The fact that the Forman mortgage was canceled of record does not prevent the application of the doctrine of subrogation (Hampton v. Counts, 202 Ala. 331, 80 So. 413), nor does the fact that the mortgage seeking subrogation covers also property other than that covered by the prior mortgage. First Ave. Coal Lumber Co. v. King, 193 Ala. 438, 69 So. 549.

At the end of the scheme of redemption outlined above, the balance due to Walter Marsh, if any, shall be proffered to the *688 land bank as a credit on its mortgage, to be accepted by it within a time to be fixed by the court, or, if declined by the bank, then to be paid to the said Marsh. In any event, that is to say, whether the amount so tendered, if any, be accepted or declined by the land bank, that part of the Tavner Marsh land now held by Walter Marsh shall, for the purpose of redemption, if exercised on behalf of complainants, be relieved of the burden of the land bank mortgage.

It is hardly necessary to say that the lien of the land bank on the land covered by its mortgage other than the Tavner Marsh land is in no wise affected by any ruling in this cause.

The lower court will make a decree carrying out the views here expressed and may refer it to its accounting officer to find the figures necessary to be found.

Affirmed in part; reversed and remanded in part.

All the Justices concur, except BROWN, J., who dissents to so much of the opinion as discharges Boyd.

1 Ante, p. 173.






Dissenting Opinion

On the former appeal, Marsh et al. v. Marsh et al., 215 Ala. 571,112 So. 189, it was ruled by this court that: "One who claims title solely by virtue of or under and through a quitclaim deed is put upon notice of other equities against which said grantor would not warrant, and is not a bona fide purchaser." (Italics supplied.)
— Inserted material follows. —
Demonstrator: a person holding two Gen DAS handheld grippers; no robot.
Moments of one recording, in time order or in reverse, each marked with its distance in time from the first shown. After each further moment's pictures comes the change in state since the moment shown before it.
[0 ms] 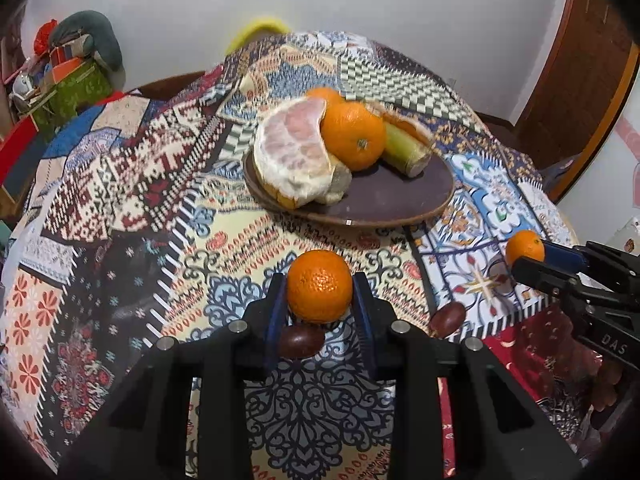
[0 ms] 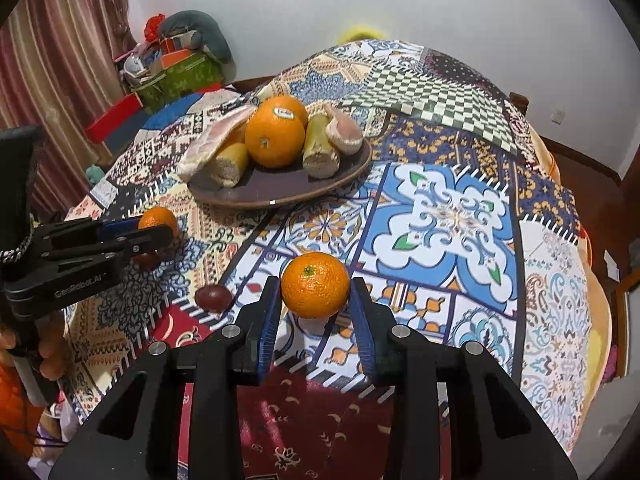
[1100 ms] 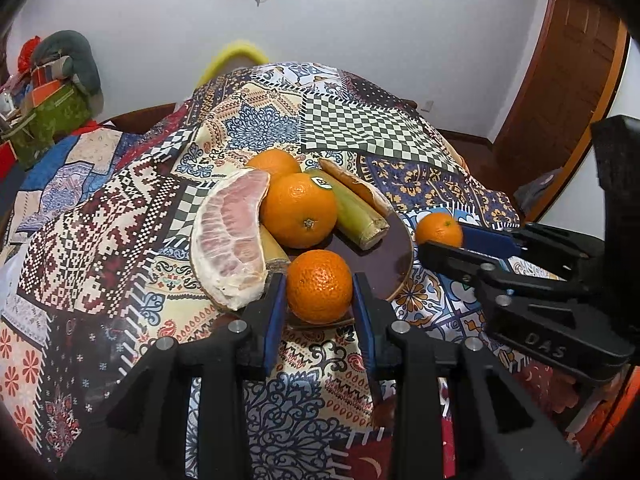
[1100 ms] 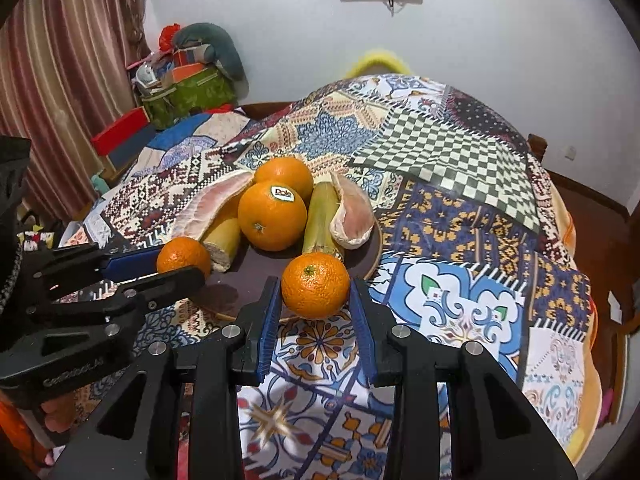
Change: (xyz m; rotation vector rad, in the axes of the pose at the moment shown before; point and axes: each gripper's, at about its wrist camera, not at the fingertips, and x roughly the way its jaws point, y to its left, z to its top) left arm 0.015 -0.028 0.051 0.024 -0.072 -0.079; right arm 0.029 -0.002 0.064 -0.074 -0.062 0.029
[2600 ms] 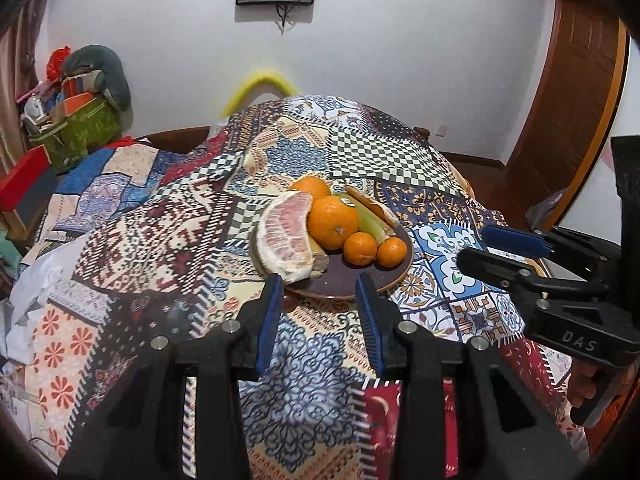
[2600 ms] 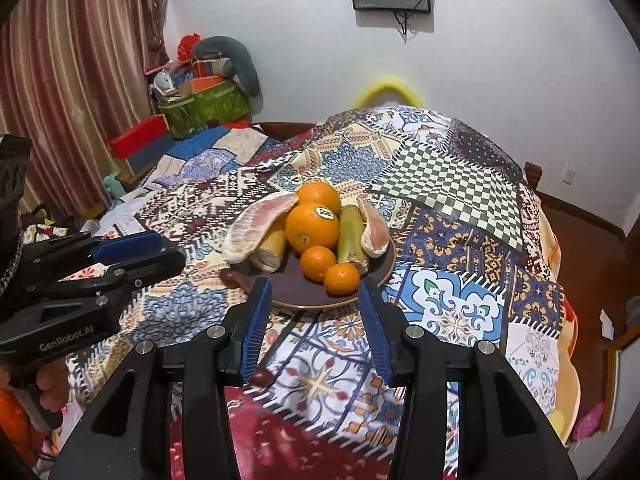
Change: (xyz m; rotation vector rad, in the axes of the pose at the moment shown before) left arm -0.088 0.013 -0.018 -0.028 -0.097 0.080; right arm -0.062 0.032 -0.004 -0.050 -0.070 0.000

The parties had the right to rely on this utterance and try their case accordingly, and if that rule is applied to the facts of this case, neither Walter Marsh nor Boyd are innocent purchasers.

The rule of that opinion should be applied in testing the correctness of the decree of the trial court, because it was the law of the case when the decree was rendered.

On the other hand, if the rule of Gordon v. Ward (Ala. Sup.)128 So. 217,1 be now applied, appellants are deprived of the right to meet the defense of bona fide purchasers, by showing notice to Boyd and Marsh by other evidence than the quitclaim deed, and tend to destroy public faith in the law as declared by this court.

Although the court was within its rights in overruling the opinion promulgated on the former appeal, and it was its duty to do so, the law should be so applied as not to destroy the rights of the parties or their faith in the utterances of the court.

The principle underlying the following cases compels the application of the law as declared on the former appeal to the decree under review: Bibb v. Bibb, 79 Ala. 437; Majestic Coal Co. v. Anderson, 203 Ala. 233, 82 So. 483; Farrior v. New England Mortgage Security Co., 92 Ala. 176, 9 So. 532,12 L.R.A. 856.

Therefore it is my judgment that the decree should be reversed as to both defendants, and the appellants allowed to present their case under the law as now declared, and therefore I respectfully dissent in so far as the decree is affirmed as to appellee Boyd.